• [What you are asked to do]
An exact, complete copy of the data is all that is needed.

• [Recorded data]
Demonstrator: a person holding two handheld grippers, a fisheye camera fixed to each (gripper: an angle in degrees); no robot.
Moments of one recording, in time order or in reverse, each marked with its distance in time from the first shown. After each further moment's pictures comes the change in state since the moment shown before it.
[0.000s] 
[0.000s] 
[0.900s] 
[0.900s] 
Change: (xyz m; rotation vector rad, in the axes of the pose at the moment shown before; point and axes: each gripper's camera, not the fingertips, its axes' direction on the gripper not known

• [Task response]
Demonstrator: a person holding two handheld grippers, a fisheye camera fixed to each (gripper: an angle in degrees); no robot.
Moments of one recording, in time order or in reverse, each marked with its distance in time from the first shown. After each further moment's pictures comes the change in state since the moment shown before it.
[0.000s] 
[0.000s] 
[0.900s] 
[0.900s] 
Change: (xyz m; rotation vector rad, in the axes of the pose at the moment shown before; point and axes: each gripper's camera, not the fingertips, its axes' direction on the gripper not known

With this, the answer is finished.